I'm reading Chung's Markov Processes, Brownian Motion, and Time Symmetry. Let's say we have a probability space denoted by $(\Omega, \mathcal{F}, \mathbb{P})$. We also have an initial distribution $\mu = \delta_x$ and a transition semigroup $(P_t)$. We'll denote the Markov process with $(P_t)$ as its transition semigroup and initial distribution $\mu$ and let $\mathcal{F}^o$ be a $\sigma$-field generated by $(X_t)$. In this context, what is the probability measure $\mathbb{P}^x$ defined on the $\sigma$-field generated by this process?
The reason I want to understand this accurately is because of the statement on page 51 that reads, "for all $\Lambda \in \mathcal{F}^o$, $\mathbb{P}(\Lambda) = \mathbb{P}^{\mu}(\Lambda)$". The value of $\mathbb{P}^\mu$ changes with different $\mu$, so I want to understand how this can be equal to $\mathbb{P}$. For example, if $\mu = \delta_x$, then $\mathbb{P}^\mu = \mathbb{P}^x$ by definition. Is there a misunderstanding on my part?

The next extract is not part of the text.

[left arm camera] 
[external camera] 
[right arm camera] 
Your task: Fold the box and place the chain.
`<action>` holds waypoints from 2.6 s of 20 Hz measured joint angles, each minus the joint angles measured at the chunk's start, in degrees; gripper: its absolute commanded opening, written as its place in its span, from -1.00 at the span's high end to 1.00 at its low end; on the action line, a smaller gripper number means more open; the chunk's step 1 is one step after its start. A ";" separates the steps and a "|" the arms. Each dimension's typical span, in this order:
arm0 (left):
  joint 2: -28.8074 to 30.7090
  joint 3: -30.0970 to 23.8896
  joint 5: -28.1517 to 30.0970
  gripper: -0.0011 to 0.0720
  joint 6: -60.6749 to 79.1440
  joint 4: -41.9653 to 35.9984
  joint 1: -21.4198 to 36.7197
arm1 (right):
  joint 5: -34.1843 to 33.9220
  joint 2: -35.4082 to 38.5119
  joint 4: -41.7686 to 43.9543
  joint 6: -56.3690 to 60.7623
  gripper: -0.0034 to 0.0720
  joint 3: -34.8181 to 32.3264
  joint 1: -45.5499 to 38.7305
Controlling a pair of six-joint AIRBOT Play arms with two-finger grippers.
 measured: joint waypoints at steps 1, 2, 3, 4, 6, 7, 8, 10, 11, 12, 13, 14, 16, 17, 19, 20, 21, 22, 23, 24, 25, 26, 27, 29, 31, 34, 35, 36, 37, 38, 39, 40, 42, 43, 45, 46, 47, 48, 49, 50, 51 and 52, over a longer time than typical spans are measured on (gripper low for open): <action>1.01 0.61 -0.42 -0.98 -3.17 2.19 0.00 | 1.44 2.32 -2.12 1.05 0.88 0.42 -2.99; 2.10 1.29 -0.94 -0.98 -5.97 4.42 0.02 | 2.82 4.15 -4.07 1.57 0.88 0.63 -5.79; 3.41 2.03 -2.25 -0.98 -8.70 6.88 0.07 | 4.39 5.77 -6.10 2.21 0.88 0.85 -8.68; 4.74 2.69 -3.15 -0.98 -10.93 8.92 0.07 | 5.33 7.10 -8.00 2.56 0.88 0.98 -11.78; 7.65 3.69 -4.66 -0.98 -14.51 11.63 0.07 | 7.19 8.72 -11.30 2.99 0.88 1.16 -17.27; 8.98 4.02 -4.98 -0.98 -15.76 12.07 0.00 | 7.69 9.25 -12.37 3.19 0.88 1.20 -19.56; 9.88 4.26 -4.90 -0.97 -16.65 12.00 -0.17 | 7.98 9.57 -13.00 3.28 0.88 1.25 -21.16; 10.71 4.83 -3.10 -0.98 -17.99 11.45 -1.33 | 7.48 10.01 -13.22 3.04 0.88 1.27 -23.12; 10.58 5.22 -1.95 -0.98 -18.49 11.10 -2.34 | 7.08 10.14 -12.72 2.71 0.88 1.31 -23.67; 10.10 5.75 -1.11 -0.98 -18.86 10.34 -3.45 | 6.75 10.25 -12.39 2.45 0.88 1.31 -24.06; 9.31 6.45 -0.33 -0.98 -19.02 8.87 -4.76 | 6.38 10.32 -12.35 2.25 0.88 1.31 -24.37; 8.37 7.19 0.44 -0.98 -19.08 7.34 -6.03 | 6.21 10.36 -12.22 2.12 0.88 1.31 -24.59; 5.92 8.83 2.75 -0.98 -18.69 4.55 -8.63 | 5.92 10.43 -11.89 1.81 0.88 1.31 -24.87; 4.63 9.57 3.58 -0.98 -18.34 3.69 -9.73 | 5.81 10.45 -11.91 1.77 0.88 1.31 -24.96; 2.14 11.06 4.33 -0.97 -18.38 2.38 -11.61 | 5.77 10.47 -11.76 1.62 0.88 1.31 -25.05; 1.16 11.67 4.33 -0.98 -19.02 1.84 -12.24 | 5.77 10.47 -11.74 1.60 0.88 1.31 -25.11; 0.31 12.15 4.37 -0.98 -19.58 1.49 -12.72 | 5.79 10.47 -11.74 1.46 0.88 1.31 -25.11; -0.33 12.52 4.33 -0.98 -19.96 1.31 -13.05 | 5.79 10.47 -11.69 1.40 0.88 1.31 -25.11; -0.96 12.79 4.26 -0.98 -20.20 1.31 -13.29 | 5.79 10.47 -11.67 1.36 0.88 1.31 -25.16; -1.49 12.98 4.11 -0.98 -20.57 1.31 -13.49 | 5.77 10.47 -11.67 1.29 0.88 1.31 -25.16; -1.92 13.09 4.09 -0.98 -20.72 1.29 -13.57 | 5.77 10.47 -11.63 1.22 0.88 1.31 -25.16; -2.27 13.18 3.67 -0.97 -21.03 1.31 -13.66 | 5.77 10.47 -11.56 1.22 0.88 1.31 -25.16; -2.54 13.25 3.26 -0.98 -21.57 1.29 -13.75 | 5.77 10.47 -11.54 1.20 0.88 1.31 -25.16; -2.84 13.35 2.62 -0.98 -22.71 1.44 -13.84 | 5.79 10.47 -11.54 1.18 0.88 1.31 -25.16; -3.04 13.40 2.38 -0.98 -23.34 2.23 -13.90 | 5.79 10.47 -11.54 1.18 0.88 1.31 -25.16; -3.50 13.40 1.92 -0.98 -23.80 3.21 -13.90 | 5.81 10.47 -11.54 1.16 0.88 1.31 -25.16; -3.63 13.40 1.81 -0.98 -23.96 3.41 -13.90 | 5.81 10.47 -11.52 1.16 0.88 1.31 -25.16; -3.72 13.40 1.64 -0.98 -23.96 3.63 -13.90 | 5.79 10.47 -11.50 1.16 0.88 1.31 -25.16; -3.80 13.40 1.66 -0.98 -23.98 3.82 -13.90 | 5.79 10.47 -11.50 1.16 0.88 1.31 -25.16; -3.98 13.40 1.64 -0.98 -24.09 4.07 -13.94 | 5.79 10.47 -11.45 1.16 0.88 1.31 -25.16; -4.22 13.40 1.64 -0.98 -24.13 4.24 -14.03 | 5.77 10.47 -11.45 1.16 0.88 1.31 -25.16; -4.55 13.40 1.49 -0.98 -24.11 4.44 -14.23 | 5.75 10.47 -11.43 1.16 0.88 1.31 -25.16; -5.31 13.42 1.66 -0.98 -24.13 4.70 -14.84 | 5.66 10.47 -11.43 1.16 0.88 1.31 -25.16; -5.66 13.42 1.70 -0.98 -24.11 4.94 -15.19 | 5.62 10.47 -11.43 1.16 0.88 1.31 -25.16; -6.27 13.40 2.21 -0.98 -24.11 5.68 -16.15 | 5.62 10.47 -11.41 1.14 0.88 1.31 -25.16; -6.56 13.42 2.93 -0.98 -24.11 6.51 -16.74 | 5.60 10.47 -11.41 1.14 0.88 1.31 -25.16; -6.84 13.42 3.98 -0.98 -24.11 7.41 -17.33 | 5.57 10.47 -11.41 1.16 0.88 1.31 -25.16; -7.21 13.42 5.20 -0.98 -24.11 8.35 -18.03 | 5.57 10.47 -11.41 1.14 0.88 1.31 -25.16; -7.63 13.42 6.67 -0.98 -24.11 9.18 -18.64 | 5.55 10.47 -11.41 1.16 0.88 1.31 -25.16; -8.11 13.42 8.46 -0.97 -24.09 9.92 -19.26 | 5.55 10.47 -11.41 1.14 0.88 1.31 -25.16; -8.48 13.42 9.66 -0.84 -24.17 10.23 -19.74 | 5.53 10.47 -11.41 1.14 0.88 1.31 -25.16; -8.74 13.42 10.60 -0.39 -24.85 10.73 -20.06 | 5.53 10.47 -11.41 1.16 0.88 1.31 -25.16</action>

And in the book, they define $\mathbb{P}^x$ and for any probability measure $\mu$, they define $\mathbb{P}^\mu(\Lambda) = \int_E \mathbb{P}^x(\Lambda) \mu (dx)$ for $\Lambda \in \mathcal{F}^o$. Here, $\mathbb{P}^\mu$ is defined as the probability generated by a Markov process with initial distribution $\mu$. It's as if we can generate the probability $\mathbb{P}^\mu$ with initial distribution $\mu$ (which was asked about in the first paragraph) from $\mathbb{P}^x$. I'm having difficulty understanding which one is defined first and what follows as a result.
"We also have an initial distribution $\mu = \delta_x$." The phrase "initial distribution" and consequently, the symbol $\mu$ refers to a probability measure over all possible initial conditions $x$. Whereas the transition semigroup $(P_t)_{t\geq 0}$ is a collection of kernels which encode conditional expectation with respect to $\mu$. Namely, $$E_\mu[f(X_t)\mid X_0] = \int P_t(X_0,dy)f(y)$$ In particular, $P_0(x,\cdot) = \delta_x(\cdot)$ so that $$E_\mu[f(X_0)\mid X_0] = \int \delta_{X_0}(dy)f(y) = f(X_0)$$ One also has $$P_\mu(\Lambda) = E_\mu[P_\mu(\Lambda \mid X_0)] = \int P_x(\Lambda)\mu(dx)$$ , where $P_x$ is the measure on the chain associated with initial condition $x$. Since the initial condition $X_0$ is random (with $X_0\sim \mu$), the measure $P_x$ is a random measure.